Aramark provided food service operations to various clients (e.g., hospitals, universities, corporations, sports arenas, etc.).  The clients paid Aramark a management fee.  In addition, the clients reimbursed Aramark for the food and miscellaneous materials that Aramark purchased on behalf of the clients to operate their clients’ cafeterias.  Aramark paid CAT on the management fees but argued it did not have to pay CAT on the reimbursements because Aramark made those purchases as an agent of their clients.  The Supreme Court of Ohio ruled against Aramark in a 5-2 decision.  The majority made several statements of note:

  1. The record lacks any evidence establishing that Aramark passed on to its third-party vendors the reimbursements it received from its management-fee clients.  See, ¶14.

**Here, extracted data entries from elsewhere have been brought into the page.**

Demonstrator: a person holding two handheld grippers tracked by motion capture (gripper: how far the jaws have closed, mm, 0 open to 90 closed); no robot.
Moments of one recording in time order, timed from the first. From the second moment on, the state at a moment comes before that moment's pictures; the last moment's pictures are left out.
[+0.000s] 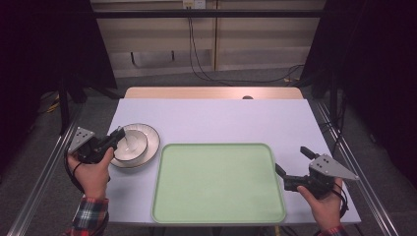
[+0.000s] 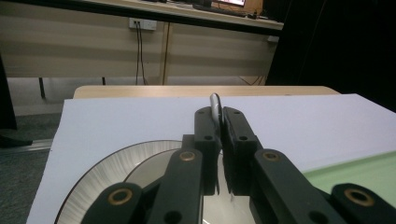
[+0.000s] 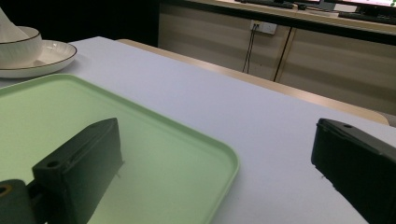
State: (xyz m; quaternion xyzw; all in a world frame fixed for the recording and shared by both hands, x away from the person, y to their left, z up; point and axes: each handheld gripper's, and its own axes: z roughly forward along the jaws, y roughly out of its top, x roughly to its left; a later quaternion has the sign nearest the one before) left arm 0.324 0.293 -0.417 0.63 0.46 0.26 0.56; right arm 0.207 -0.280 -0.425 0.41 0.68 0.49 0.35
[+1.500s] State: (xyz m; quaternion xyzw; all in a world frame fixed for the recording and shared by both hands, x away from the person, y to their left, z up) left arm 0.336 0.297 -0.401 0.61 0.46 0.22 0.60; right arm 0.213 -0.278 -0.429 0.41 0.69 0.49 0.34
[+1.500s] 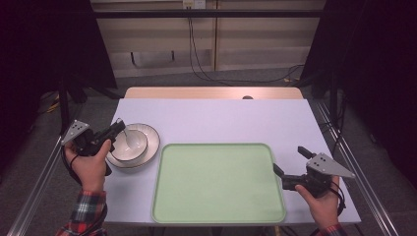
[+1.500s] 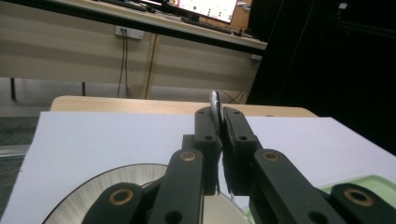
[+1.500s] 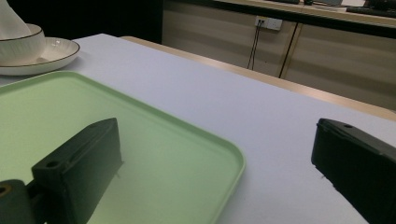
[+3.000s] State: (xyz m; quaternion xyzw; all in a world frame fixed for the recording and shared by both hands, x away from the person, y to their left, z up) left arm 0.325 0.251 -0.353 0.66 0.38 0.11 0.64; right arm 0.215 -0.277 -0.428 0.40 0.69 0.50 0.34
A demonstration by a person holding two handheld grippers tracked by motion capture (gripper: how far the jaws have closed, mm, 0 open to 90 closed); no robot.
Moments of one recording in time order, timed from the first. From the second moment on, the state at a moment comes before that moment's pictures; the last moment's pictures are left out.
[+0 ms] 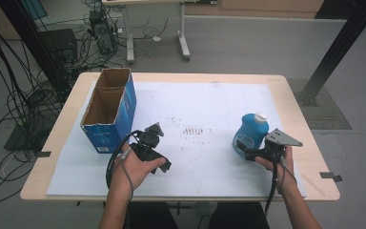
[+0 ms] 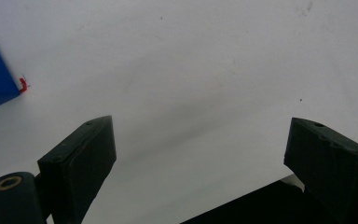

  2. We apply here the definition of “agent” based on the words the General Assembly used in the statute, not the gloss that was put on those words in Willoughby Hills Dev. & Distrib., Inc. v. Testa, 2018-Ohio-4488 (Nov. 17, 2018).  We accordingly disapprove of Willoughby Hills to the extent that it requires a showing of actual authority on the part of the taxpayer to qualify as an agent for purposes of the CAT.  See, ¶¶18 and 22.
  3. Because Aramark has not met the statutory definition of “agent” to qualify for the CAT exclusion, that ends the inquiry—no matter what the tax commissioner has said to the contrary in a rule or other administrative guidance.  See, ¶23
  4. Aramark is not acting as a payment conduit.  The record shows that Aramark incurs expenses on behalf of its management-fee clients, then receives reimbursement from the clients.  Nothing in the record establishes that Aramark passes these reimbursements on to its third-party vendors.” See, ¶27.

Aramark overrules a significant portion of the Commissioner’s Administrative Rule (i.e., O.A.C. 5703-29-13 styled Commercial activity tax definition of “agent”).  This is noteworthy because the Rule provides examples where the Commissioner sets forth her views as to whether the example qualifies for the agency’s exclusion or not.  Aramark creates uncertainty as to whether the Commissioner’s conclusions are correct.  Taxpayers and practitioners will need to give careful consideration to Aramark when drafting (or amending) contracts.